Creating R Squared function for CPLM package

Question

For my graduate research I'm using the CPLM package (specifically the cpglmm function) to account for zero-inflated data (Tweedie compound Poisson distribution) in a data set looking at the effects of logging on breeding bird densities. This isn't a widely used package like lme4, nlme, etc. Therefore, the model validation methods that can be used on these more commonly used packages cannot be used on cpglmm.

I'm currently at the stage of describing the fit of my models and am trying to calculate R-squared values, both marginal and conditional. Unfortunately I cannot use the r2glmm package or MuMln to calculate R-squared values because they do not support cpglmm. Therefore, I've had to calculate those values manually through an example found here (example found in Appendix 6 under cpglmm parasite models, pg. 33). Here's the script from that example:

# Fit null model without fixed effects (but including all random effects)
parmodCPr <- cpglmm(Parasite ~ 1 + (1 | Population) + (1 | Container), data = DataAll)
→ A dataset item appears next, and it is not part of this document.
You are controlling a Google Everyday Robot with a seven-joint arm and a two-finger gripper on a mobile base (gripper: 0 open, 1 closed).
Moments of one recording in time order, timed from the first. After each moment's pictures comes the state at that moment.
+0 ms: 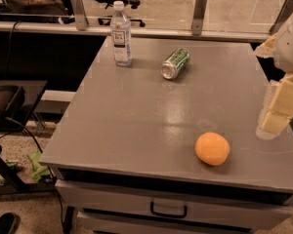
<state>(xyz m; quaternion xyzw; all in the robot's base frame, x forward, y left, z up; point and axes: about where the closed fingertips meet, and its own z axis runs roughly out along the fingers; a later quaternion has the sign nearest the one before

# Fit alternative model including fixed and all random effects
parmodCPf <- cpglmm(Parasite ~ Sex + Treatment + Habitat + (1 | Population) +
                  (1 | Container), data = DataAll)

# Calculation of the variance in fitted values
VarF <- var(as.vector(model.matrix(parmodCPf) %*% fixef(parmodCPf)))
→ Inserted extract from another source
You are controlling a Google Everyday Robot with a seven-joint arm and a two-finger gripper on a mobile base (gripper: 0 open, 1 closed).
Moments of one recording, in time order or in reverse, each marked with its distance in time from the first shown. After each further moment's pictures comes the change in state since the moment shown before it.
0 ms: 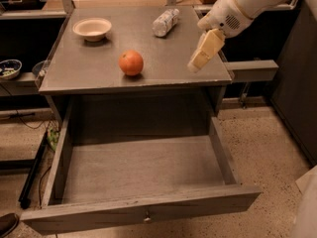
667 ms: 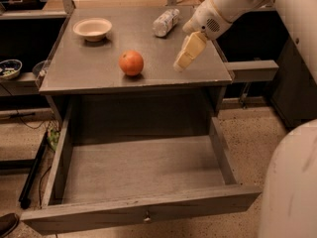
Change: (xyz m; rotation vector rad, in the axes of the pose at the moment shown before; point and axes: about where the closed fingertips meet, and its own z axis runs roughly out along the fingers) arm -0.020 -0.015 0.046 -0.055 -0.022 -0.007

# getting the observation-level variance Null model
phiN <- parmodCPr@phi # the dispersion parameter
pN <- parmodCPr@p # the index parameter
mu <- exp(fixef(parmodCPr) + 0.5 * (VarCorr(parmodCPr)$Population[1] + VarCorr(parmodCPr)$Container[1]))
VarOdN <- phiN * mu^(pN - 2) # the delta method

# Full model
phiF <- parmodCPf@phi # the dispersion parameter
pF <- parmodCPf@p # the index parameter
VarOdF <- phiF * mu^(pF - 2) # the delta method

# R2[GLMM(m)] - marginal R2[GLMM]; using the delta method observation-level variance
R2glmmM <- VarF/(VarF + sum(as.numeric(VarCorr(parmodCPf))) + VarOdF)
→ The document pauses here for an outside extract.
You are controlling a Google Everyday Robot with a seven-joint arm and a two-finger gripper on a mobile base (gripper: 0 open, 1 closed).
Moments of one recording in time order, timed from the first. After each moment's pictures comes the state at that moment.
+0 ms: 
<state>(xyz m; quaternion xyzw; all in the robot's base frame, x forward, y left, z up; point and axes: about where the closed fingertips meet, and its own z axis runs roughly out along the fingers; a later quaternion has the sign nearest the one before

# R2[GLMM(c)] - conditional R2[GLMM] for full model
R2glmmC <- (VarF + sum(as.numeric(VarCorr(parmodCPf))))/(VarF + sum(as.numeric(VarCorr(parmodCPf))) +
                                                       VarOdF)

What I would like to be able to do is write a function in R using this code outputting both the marginal and conditional R-squared values (RglmmM and RglmmC) with my models as the input. I'd greatly appreciate any help with this problem. Hopefully I have supplied enough information.

Thanks.

Answer 1

Believe I figured it out. Here's an example I wrote up:

R2glmm <- function(model){

  # Calculation of the variance in fitted values
  VarALT <- var(as.vector(model.matrix(model) %*% fixef(model)))

  # getting the observation-level variance Null model
  phiNULL <- NULLmodel$phi # the dispersion parameter
  pNULL <- NULLmodel$p # the index parameter
  mu <- exp(fixef(NULLmodel) + 0.5 * (VarCorr(NULLmodel)$YEAR[1])) 
  VarOdNULL <- phiNULL * mu^(pNULL - 2) # the delta method

  # Alternate model
  phiALT <- model$phi # the dispersion parameter
  pALT <- model$p # the index parameter
  VarOdALT <- phiALT * mu^(pALT - 2) # the delta method

  # R2[GLMM(m)] - marginal R2[GLMM]; using the delta method observation-level variance
  R2glmmM <- VarALT/(VarALT + sum(as.numeric(VarCorr(model))) + VarOdALT)

  # R2[GLMM(c)] - conditional R2[GLMM] for full model
  R2glmmC <- (VarALT + sum(as.numeric(VarCorr(model))))/(VarALT + sum(as.numeric(VarCorr(model))) + VarOdALT)

  return(c(R2glmmM, R2glmmC))

  }

Variables containing ALT refers to the alternate model. "model" represents any cpglmm model you need to run through the function.

Hope this helps someone out. Been working on this problem and other related ones for ages now.